Violinist makes outstanding debut in Utah Symphony’s Spanish-flavored program

Sat Mar 07, 2020 at 12:51 pm
By Edward Reichel
Benjamin Beilman performed Lalo’s Symphonie espagnole with Fabien Gabel conducting the Utah Symphony Friday night at Abravanel Hall. Photo: Kathleen Sykes

This weekend’s Utah Symphony program is titled “Sketches of Spain,” but it should really be called “The Benjamin Beilman Show.” 

Making his Masterworks debut Friday, the young American violinist gave a knockout performance of Lalo’s Symphonie espagnole, a work not often heard in Abravanel Hall. His reading displayed a level of maturity that surpasses his 30 years. That quality—combined with the depth of expression he brought to his performance, as well as his technical chops and interpretative skills— certainly place him in the forefront of today’s young concert violinists. 

Beilman attacked the opening measures of the first movement with bold strokes and dramatic flair, and contrasted that nicely with mellow phrasings in the softer passages. And there were always seamless transitions between these sections that brought a natural flow to the music. 

The soloist gave the second movement a light treatment with his nimble playing that captured the good-natured spirit of the music. The same also held true for the finale. Beilman played it with carefree abandon that underscored the playfulness of the music.

In between, the third movement Intermezzo was rhythmically vibrant and driven, while the fourth movement Andante was darkly lyrical, with the soloist giving a decisive reading that brought out the expressiveness that courses throughout this movement.

Beilman also treated the audience to an encore: Kreisler’s Recitativo and Scherzo, Op. 6. Dedicated to Ysaÿe, this solo piece demands the utmost in virtuosity and Beilman acquitted himself wonderfully and once again showed his mastery of his instrument. (Beilman is the younger brother of the Utah Symphony’s acting associate violist Elizabeth Beilman.)  

Sharing the stage with the youthful violinist this weekend is the French conductor Fabien Gabel in his Utah Symphony debut. Their collaboration was exceptional for the manner in which they played off each other, and Gabel brought a deft balance between the soloist and the orchestra, which responded to his direction with finely crafted articulation and delivery.

After intermission, the Spanish theme of the concert (via French composers) continued with Ravel’s Rapsodie espagnole and the second movement, “Ibéria,” from Debussy’s Images. 

Gabel’s sensitive direction of Ravel’s Rapsodie allowed the orchestra to vividly capture the magic and mystery that the composer creates in this four-movement work. Gabel directed the score fluently from the evocative opening “Prélude à la nuit,” and  the vibrant rhythms of the “Malagueña,” to the sultry and intoxicating “Habanera,” and energetic and lively “Feria” finale.
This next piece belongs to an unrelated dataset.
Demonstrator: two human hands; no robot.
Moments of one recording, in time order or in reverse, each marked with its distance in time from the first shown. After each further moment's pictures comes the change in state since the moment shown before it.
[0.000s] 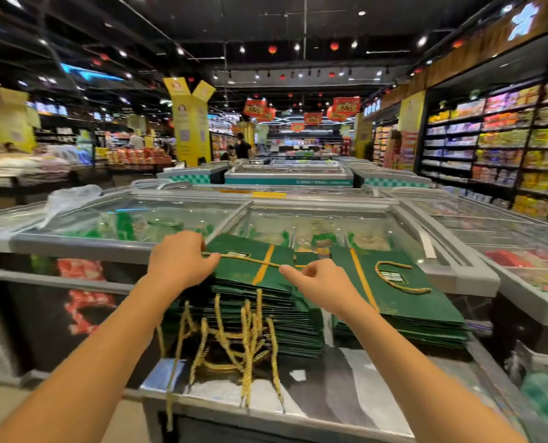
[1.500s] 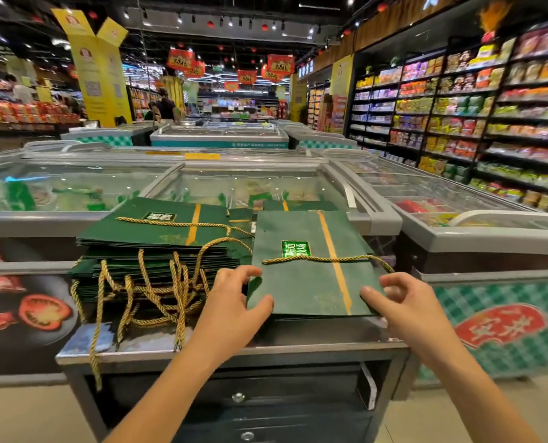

Debussy’s take on Spain is markedly different than Ravel’s. The three sections of “Ibéria” are awash in lush harmonies and rich textures that demand considerable attention to subtle inflections of dynamics, tempo shifts and expressions. Gabel captured that and coaxed effusive and vivid playing from the orchestra that brought definition and cohesion to the work.

A delightful surprise was the inclusion of Louis Aubert’s Habanera between the Ravel and Debussy. Gabel has been championing the music of this unjustly neglected French composer, who lived from 1877-1968.

Aubert’s Habanera is anything but a dance. The expansive work is a small tone poem that undoubtedly depicts Aubert’s overwhelming impressions of the Iberian Peninsula. The work is audacious and dramatic, but also invokes the sultry sensuality of the dance which underlies it. 

Gabel’s interpretation was forceful and underscored the scope of the work with his sweeping gestures, conveying his intentions to the orchestra succinctly. They, in turn, played with expansive, vibrant expression that gave the piece depth and definition.

The sole work that had nothing to do with Spanish music was Andrew Norman’s Unstuck, which opened the concert. The placing of the work was rather unfortunate since it felt odd and distinctly out of place within the program’s theme.

Typical for Norman’s orchestral music, Unstuck is busy with nervous, unbridled power and bursting with cacophonous sounds and dense textures. Norman knows how to orchestrate and that, when all is said and done, is the main redeeming element in this piece.

The program will be repeated 7:30 p.m. Saturday in Abravanel Hall.; 801-355-2787.